**Task brief:** Among the lines below, copy exactly those from the one with "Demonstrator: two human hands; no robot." through the one with "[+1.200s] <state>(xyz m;", counting both ends.

**Exercise data:**
□ □ □

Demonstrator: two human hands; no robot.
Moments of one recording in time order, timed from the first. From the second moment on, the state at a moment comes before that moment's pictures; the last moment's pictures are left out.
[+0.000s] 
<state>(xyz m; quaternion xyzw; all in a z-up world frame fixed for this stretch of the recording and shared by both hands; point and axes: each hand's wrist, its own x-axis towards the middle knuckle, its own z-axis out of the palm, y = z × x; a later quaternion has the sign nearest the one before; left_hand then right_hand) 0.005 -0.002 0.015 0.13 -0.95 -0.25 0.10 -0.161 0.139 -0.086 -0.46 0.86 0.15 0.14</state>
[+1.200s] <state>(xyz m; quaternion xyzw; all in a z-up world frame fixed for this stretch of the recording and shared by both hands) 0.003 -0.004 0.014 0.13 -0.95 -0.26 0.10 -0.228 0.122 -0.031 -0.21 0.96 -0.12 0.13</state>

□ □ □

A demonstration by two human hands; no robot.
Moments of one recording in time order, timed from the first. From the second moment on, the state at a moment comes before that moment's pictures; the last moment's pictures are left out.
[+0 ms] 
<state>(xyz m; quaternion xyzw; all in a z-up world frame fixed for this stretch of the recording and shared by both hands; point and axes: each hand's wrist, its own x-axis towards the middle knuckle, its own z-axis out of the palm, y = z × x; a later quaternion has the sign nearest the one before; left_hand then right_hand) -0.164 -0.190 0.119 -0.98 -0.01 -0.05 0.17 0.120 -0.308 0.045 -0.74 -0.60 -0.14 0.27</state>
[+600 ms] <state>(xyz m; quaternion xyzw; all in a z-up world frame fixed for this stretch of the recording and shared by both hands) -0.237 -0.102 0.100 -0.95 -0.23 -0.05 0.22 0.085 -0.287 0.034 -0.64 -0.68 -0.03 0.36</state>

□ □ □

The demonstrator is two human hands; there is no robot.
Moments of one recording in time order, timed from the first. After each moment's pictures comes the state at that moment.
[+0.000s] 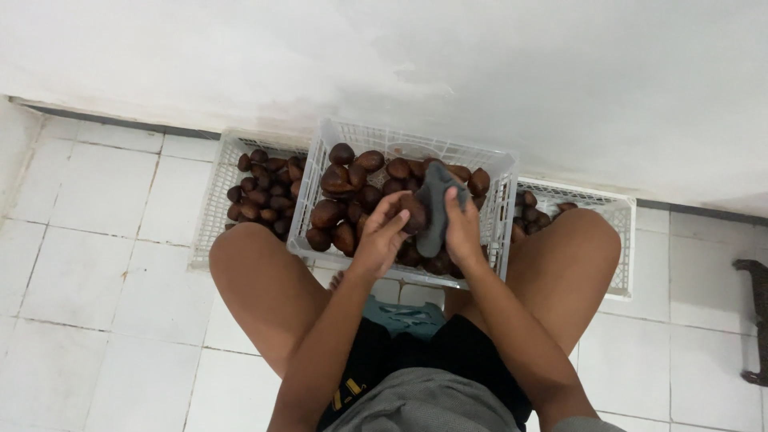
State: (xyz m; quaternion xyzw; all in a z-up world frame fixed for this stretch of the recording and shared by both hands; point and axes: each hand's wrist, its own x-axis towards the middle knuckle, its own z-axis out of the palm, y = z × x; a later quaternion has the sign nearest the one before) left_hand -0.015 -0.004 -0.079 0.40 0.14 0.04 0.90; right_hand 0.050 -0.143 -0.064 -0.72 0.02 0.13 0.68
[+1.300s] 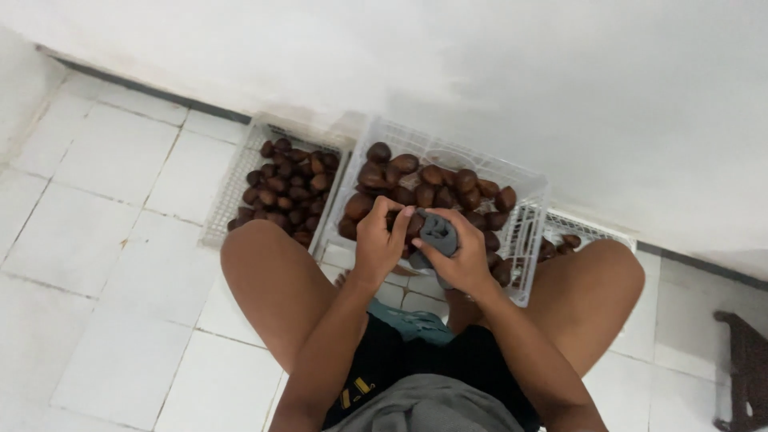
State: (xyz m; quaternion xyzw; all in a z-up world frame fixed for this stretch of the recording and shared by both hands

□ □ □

**Written answer:**
Demonstrator: two human hands; no robot.
Moments of one recording in time order, timed from the first. From the second moment on, the state at a moment comes before that moment's pictures; the last moment's pictures are left out.
[+0.000s] 
<state>(xyz m; quaternion xyzw; all in a z-up world frame fixed for this stretch of the recording and shared by both hands; point and axes: each hand's wrist, its own x-axis towards the middle knuckle, its own z-axis out of the palm, y = z × x; a later quaternion has the sign nearest the one before; left_hand then right_hand) 0.005 -0.002 0.015 0.13 -0.95 -0.25 0.10 -0.161 0.139 -0.086 -0.46 0.86 0.15 0.14</state>
[+1.200s] <state>(xyz m; quaternion xyzw; all in a z-up world frame fixed for this stretch of the recording and shared by both hands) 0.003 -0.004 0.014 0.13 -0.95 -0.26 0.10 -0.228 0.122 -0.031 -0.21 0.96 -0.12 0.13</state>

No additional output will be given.